Priya sighed deeply. “Can’t wait,” she said drily.
* * *
• • •
All that afternoon while Kelly was at work, she was thinking about getting home to Ethan. But once she got home, somehow the sight of him was not the balm she’d hoped for. Maybe it was because she didn’t truly feel as if she’d left work behind—her head swarmed with painful flashbacks of the day—her struggles with Confibot, Anita’s cutting words, Priya’s weariness.

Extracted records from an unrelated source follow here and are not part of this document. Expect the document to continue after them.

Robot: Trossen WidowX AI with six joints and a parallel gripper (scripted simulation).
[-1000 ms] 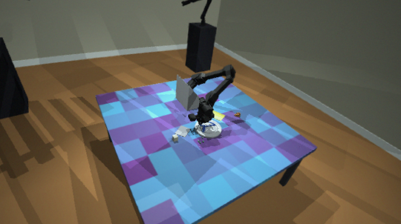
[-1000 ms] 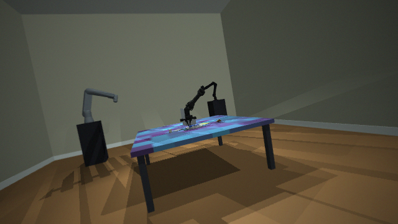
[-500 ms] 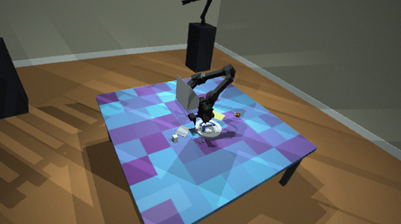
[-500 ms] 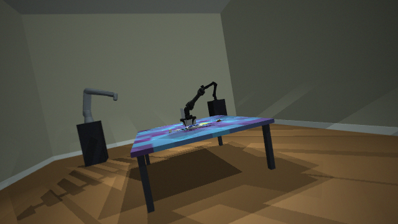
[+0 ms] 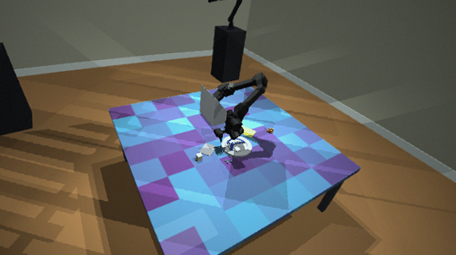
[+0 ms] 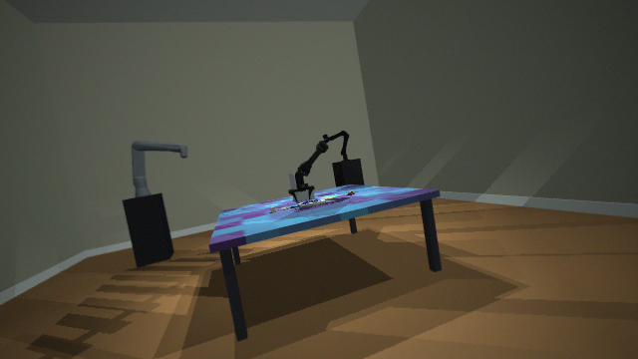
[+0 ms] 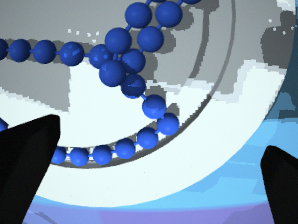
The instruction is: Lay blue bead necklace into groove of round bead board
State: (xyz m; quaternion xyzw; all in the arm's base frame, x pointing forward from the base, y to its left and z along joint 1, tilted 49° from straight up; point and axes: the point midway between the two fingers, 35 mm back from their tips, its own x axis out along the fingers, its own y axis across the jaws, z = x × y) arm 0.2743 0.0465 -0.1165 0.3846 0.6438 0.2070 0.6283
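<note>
Now: gripper tip 5 cm short of the round white bead board, 4 cm to the right of it and 1 cm above it. From my gripper tip the other things lie so: cream cube: 4 cm ahead, 23 cm to the right, 1 cm below; then yellow patch: 5 cm behind, 20 cm to the left, 2 cm below; then flat grey square: 1 cm behind, 14 cm to the right, 2 cm below.
</note>
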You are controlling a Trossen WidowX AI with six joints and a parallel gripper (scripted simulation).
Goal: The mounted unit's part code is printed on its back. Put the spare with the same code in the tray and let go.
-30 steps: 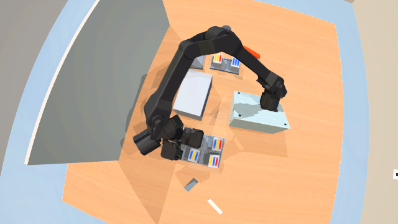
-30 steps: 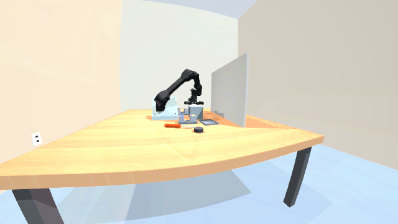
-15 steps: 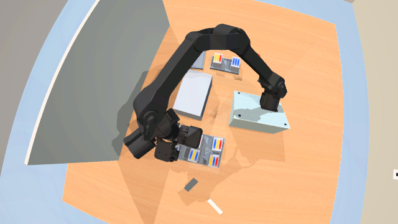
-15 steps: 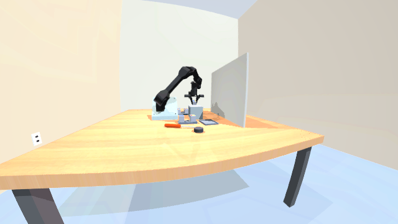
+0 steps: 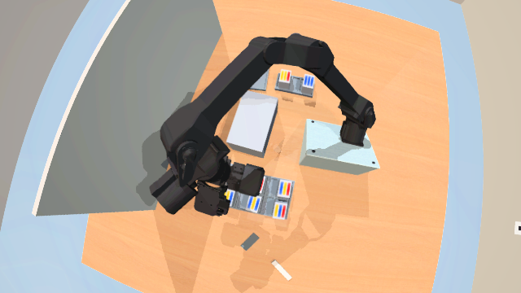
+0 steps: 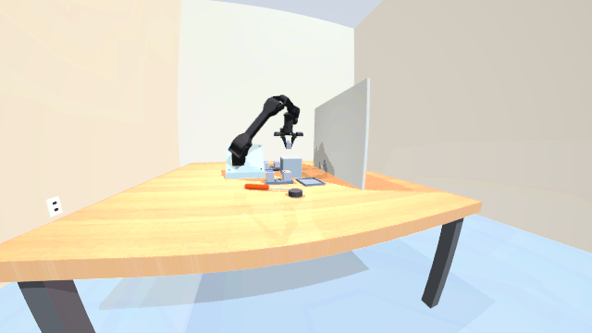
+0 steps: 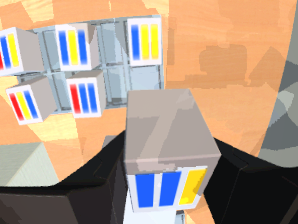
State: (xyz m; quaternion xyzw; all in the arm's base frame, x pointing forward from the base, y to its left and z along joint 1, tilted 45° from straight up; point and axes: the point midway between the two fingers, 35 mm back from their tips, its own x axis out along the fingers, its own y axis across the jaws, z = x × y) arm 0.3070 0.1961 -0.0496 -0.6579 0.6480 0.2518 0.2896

Robbie had made good on his threat, already demanding body parts from her throughout the afternoon, making her feel as if she were manning a butcher’s counter. The more she thought about the specificity of his blackmail, the more she fumed. He had to know what he was doing; after all, he knew exactly which parts had gone into Ethan, she recalled darkly, envisioning the reconstructed image on Robbie’s computer. This wasn’t just a direct attack on her progress with Confibot. This was an assault on Ethan. And to add insult to injury, he had paraded through the engineers’ floor that afternoon with Brahma, casually asking the robot to fetch him things and open doors for him with his too-many arms—only to “test the technology,” of course. Then whenever Robbie wasn’t contacting Kelly, Diane was, unleashing a slow yet relentless trickle of e-mails containing forwards of magazine articles profiling her chosen florist’s artistry, reminding her threateningly that if they didn’t put down a deposit soon they would lose their window with this man—this maestro who had single-handedly revitalized the carnation.
So what Kelly really needed from Ethan was a distraction, and he just wasn’t providing it. “How was your day?” she asked him as she lugged a bag of takeout through the door. She was getting home late so regularly now that their cooking nights had gone by the wayside.